Thiago Maxwell.My father.
The man who’d left a six-year-old girl alone, who’d disappeared into nothing, who’d become a ghost story I told myself on the worst nights in Hudson’s apartment.
“How did you find me?” My voice was steady despite my emotions.
“I’ve been searching for years.”
His eyes welled with tears. They tracked down the lines of his face, catching in the grooves beside his mouth, and with his raw emotions.
“I tried to raise you but your mother’s death really broke me. As you grow up, I couldn’t cope anymore so I ran when I should have stayed.” He reached for my hand. “I thought you’d be better off without me. I’m so sorry, Mira.”
I didn’t take his hand. My fingers tightened around the coffee mug instead, the ceramic warm against my palm, an anchor.
“You left me in foster care,” I said. “And never tried to contact me.”
“I know.” The tears fell. “I know what I did. There’s no excuse. I was selfish. I destroyed the relationship with the only family I had left.”
His voice cracked on the word family, and the sound hit me in a place I’d spent two decades trying to protect. “I don’t expect forgiveness. I just... I needed to see you. To know you’re alive.”
Through the bond, I felt them. Lucian’s suspicion, calculating behind his calm. Solomon’s unease running deeper and Percival’s protectiveness, a warm wall at my back.

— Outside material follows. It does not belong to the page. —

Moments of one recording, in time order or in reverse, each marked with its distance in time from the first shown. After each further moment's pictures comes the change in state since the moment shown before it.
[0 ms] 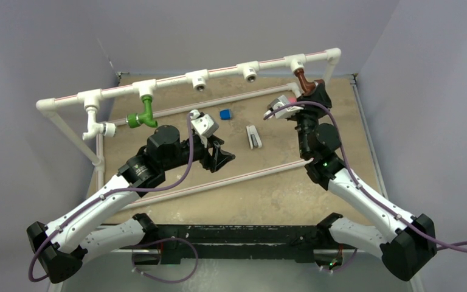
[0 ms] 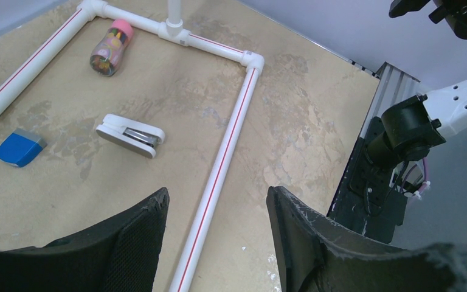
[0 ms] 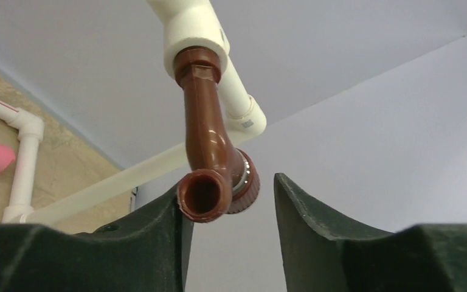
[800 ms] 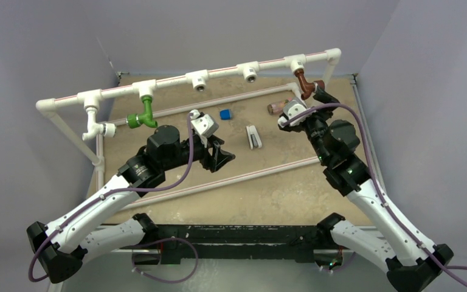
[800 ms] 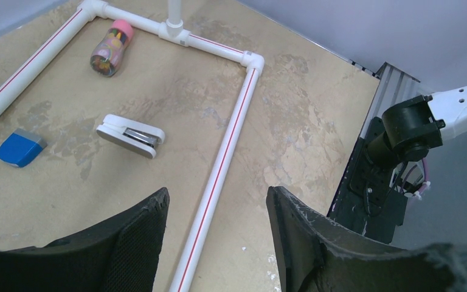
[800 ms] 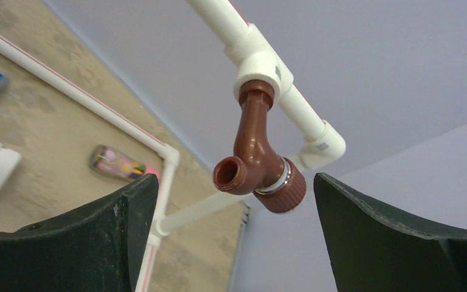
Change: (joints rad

None of them trusted this man.
But beneath their suspicion, buried under years of scar tissue and survival instincts, a six-year-old girl inside me was pressing her face against a window, watching the driveway, waiting for a car that never came back.

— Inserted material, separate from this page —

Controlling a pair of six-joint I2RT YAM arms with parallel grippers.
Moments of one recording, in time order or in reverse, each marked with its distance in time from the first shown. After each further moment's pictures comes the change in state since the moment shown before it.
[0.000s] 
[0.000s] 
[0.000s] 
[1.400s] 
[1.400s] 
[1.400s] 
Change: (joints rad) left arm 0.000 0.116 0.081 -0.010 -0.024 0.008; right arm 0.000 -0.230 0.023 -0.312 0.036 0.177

“How did you know this cabin?” Solomon’s voice from behind me. A question that sounded polite but carried the weight of an interrogation.
Thiago turned to him. “I heard in town that Mira was connected to some firefighters. The Valdris brothers.” His expression was unguarded. “People know you live somewhere in the woods off the main road, but nobody had a specific address. I drove the back roads for two days until I found the right turnoff.”

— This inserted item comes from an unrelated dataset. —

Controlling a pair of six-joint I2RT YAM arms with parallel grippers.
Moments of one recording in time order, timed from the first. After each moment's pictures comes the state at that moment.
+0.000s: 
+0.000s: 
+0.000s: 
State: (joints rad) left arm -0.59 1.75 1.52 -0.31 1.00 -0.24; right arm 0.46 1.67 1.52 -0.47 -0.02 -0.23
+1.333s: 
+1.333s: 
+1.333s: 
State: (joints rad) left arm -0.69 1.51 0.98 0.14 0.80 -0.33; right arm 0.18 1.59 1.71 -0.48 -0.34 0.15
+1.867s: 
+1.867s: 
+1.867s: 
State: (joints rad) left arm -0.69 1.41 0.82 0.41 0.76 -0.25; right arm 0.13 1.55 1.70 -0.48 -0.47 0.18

Solomon’s jaw tightened by a fraction.
“You didn’t answer how you found the town,” Solomon said.
“Private investigator.” Thiago’s hands spread, palms up. “I’ve hired three over the years. The latest one tracked Mira’s records to Ashvale six months ago. It took me until now to work up the courage to come.”
The explanation was reasonable and logical.
I looked at them. Through the bond, their feelings were a chorus of warning. But their faces held the same expression:this is your choice. We won’t make it for you.
“Fine,” I said. “I’d hear you out. Maybe… maybe try to get to know each other but only for one week. I’ll only allow you a week in my life and decide if I want to reconnect with you after all these years.”
Thiago’s smile was warm, grateful.
“Thank you,” he said. “That’s more than I deserve.”
***
The afternoon that followed was the most bizarre social experiment I’d ever participated in.
If someone had pitched this scenario to me six months ago, I would have assumed they were either drunk or writing the most unhinged fanfiction in existence.
Lucian sat in the armchair with the posture of a king receiving a foreign dignitary he suspected of treason.
“And what is your profession, Mr. Maxwell?”
“Please, call me Thiago. I’m in consulting. Private sector.”
“Consulting.” Lucian repeated the word. “How versatile.”